===== GIVEN ENTRIES

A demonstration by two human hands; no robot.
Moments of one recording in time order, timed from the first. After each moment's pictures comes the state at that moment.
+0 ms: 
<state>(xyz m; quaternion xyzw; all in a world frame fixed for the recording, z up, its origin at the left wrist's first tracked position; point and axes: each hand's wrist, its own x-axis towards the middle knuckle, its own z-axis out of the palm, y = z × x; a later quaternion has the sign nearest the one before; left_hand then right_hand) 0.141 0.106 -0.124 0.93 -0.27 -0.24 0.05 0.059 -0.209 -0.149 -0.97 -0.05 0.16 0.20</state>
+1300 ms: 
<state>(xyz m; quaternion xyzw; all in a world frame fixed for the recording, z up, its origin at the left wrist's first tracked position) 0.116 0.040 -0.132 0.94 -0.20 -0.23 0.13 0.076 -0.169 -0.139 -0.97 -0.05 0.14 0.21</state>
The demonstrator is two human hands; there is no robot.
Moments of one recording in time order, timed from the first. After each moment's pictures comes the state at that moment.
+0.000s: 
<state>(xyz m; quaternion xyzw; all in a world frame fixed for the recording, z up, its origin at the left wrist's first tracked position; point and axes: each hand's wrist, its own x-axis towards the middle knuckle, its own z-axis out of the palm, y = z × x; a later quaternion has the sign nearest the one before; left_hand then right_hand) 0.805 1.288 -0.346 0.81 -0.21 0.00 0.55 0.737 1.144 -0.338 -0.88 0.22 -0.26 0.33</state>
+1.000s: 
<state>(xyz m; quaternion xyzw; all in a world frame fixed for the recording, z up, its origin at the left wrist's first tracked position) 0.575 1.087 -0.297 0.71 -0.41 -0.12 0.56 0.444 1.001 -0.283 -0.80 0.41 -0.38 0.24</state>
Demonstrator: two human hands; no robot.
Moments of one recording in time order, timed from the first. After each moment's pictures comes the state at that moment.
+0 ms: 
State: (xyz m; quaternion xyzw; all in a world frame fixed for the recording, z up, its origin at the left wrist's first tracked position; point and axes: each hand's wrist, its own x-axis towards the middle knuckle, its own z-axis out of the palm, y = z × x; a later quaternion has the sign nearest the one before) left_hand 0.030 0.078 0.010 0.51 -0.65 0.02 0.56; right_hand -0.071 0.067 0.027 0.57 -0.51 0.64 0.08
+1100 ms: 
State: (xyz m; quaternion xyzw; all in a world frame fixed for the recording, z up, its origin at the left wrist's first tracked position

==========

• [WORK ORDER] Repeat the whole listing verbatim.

• [ANSWER BOX]
A demonstration by two human hands; no robot.
Moments of one recording in time order, timed from the first. After each moment's pictures comes the state at that moment.
+0 ms: 
<state>(xyz m; quaternion xyzw; all in a world frame fixed for the recording, z up, its origin at the left wrist's first tracked position; point and axes: each hand's wrist, its own x-axis towards the middle knuckle, its own z-axis out of the palm, y = z × x; a later quaternion has the sign nearest the one before; left_hand then right_hand) 0.141 0.106 -0.124 0.93 -0.27 -0.24 0.05 0.059 -0.209 -0.149 -0.97 -0.05 0.16 0.20</state>
+1300 ms: 
<state>(xyz m; quaternion xyzw; all in a world frame fixed for the recording, z up, its origin at the left wrist's first tracked position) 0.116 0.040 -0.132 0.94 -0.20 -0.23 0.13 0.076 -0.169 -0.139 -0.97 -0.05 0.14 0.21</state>
The demonstrator is two human hands; there is no robot.
Moments of one recording in time order, timed from the first. After each moment's pictures comes the state at that moment.
+0.000s: 
<state>(xyz m; quaternion xyzw; all in a world frame fixed for the recording, z up, its origin at the left wrist's first tracked position; point and axes: each hand's wrist, its own x-axis towards the middle knuckle, its own z-axis out of the palm, y = z × x; a later quaternion has the sign nearest the one before; left_hand then right_hand) 0.805 1.288 -0.346 0.81 -0.21 0.00 0.55 0.737 1.144 -0.338 -0.88 0.22 -0.26 0.33</state>
+1.000s: 
<state>(xyz m; quaternion xyzw; all in a world frame fixed for the recording, z up, its origin at the left wrist's first tracked position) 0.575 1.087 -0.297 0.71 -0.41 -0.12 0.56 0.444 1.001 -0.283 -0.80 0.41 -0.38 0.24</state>
Demonstrator: two human hands; no robot.
Moments of one recording in time order, timed from the first. After each moment's pictures comes the state at that moment.
+0 ms: 
State: (xyz m; quaternion xyzw; all in a world frame fixed for the recording, z up, its origin at the left wrist's first tracked position; point and axes: each hand's wrist, its own x-axis towards the middle knuckle, its own z-axis out of the palm, y = z × x; a later quaternion has the sign nearest the one before) left_hand 0.030 0.078 0.010 0.51 -0.65 0.02 0.56; right_hand -0.071 0.067 0.027 0.57 -0.51 0.64 0.08
+1100 ms: 
State: (xyz m; quaternion xyzw; all in a world frame fixed for the recording, z up, its origin at the left wrist's first tracked position

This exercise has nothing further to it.